WHAT TO PRODUCE: The data that follows should be copied out exactly.

GIVEN ENTRIES:
· · · ·

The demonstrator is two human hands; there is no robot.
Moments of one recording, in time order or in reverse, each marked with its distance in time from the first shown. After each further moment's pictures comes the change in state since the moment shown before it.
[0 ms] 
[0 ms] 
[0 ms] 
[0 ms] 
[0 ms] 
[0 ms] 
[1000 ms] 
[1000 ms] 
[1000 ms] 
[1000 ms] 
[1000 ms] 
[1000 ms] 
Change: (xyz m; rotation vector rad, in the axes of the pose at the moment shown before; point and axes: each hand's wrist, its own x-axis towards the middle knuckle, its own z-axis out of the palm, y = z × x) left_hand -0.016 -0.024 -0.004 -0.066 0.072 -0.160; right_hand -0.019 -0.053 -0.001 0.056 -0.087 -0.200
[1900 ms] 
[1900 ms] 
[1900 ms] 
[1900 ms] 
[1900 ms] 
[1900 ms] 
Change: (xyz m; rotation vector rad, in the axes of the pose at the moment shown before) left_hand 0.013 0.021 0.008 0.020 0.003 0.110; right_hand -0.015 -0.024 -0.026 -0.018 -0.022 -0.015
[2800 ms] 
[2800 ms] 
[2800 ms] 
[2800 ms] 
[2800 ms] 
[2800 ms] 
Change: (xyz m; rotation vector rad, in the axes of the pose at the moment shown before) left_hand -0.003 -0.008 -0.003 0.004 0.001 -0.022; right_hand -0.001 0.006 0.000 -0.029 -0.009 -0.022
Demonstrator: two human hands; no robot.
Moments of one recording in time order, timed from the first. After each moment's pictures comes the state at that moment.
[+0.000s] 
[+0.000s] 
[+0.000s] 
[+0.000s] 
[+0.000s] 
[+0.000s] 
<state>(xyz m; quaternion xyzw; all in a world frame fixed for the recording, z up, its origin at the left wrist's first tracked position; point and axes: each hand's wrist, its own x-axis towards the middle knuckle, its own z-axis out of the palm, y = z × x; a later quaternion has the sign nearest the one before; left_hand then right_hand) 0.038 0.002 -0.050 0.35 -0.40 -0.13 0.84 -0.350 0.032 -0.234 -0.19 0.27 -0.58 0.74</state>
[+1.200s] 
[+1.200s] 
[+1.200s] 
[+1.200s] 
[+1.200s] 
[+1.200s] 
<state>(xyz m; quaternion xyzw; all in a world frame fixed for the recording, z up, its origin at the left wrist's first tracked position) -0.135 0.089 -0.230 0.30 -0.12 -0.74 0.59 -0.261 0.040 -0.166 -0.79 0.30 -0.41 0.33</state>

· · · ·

RESPONSE TO THE TASK:
The demonstrator is two human hands; there is no robot.
Moments of one recording, in time order or in reverse, each marked with its distance in time from the first shown. After each further moment's pictures comes the change in state since the moment shown before it.
[0 ms] 
[0 ms] 
[0 ms] 
[0 ms] 
[0 ms] 
[0 ms] 
[1000 ms] 
[1000 ms] 
[1000 ms] 
[1000 ms] 
[1000 ms] 
[1000 ms] 
Change: (xyz m; rotation vector rad, in the axes of the pose at the moment shown before; point and axes: each hand's wrist, its own x-axis towards the middle knuckle, its own z-axis out of the palm, y = z × x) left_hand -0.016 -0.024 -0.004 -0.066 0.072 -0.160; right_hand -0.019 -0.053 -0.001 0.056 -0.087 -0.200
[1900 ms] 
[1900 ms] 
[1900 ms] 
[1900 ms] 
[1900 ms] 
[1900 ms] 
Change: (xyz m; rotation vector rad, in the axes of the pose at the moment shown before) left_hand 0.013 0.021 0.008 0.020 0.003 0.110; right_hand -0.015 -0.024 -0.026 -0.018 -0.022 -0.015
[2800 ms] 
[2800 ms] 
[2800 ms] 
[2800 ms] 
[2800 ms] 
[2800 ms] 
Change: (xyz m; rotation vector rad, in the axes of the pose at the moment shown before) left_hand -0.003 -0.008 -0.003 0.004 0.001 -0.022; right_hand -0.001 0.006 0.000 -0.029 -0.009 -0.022
Demonstrator: two human hands; no robot.
Moments of one recording in time order, timed from the first. After each moment's pictures comes the state at that moment.
[+0.000s] 
[+0.000s] 
[+0.000s] 
[+0.000s] 
[+0.000s] 
[+0.000s] 
<state>(xyz m; quaternion xyzw; all in a world frame fixed for the recording, z up, its origin at the left wrist's first tracked position; point and axes: each hand's wrist, its own x-axis towards the middle knuckle, its own z-axis out of the palm, y = z × x; a later quaternion has the sign nearest the one before; left_hand then right_hand) 0.038 0.002 -0.050 0.35 -0.40 -0.13 0.84 -0.350 0.032 -0.234 -0.19 0.27 -0.58 0.74</state>
[+1.200s] 
[+1.200s] 
[+1.200s] 
[+1.200s] 
[+1.200s] 
[+1.200s] 
<state>(xyz m; quaternion xyzw; all in a world frame fixed for the recording, z up, its origin at the left wrist's first tracked position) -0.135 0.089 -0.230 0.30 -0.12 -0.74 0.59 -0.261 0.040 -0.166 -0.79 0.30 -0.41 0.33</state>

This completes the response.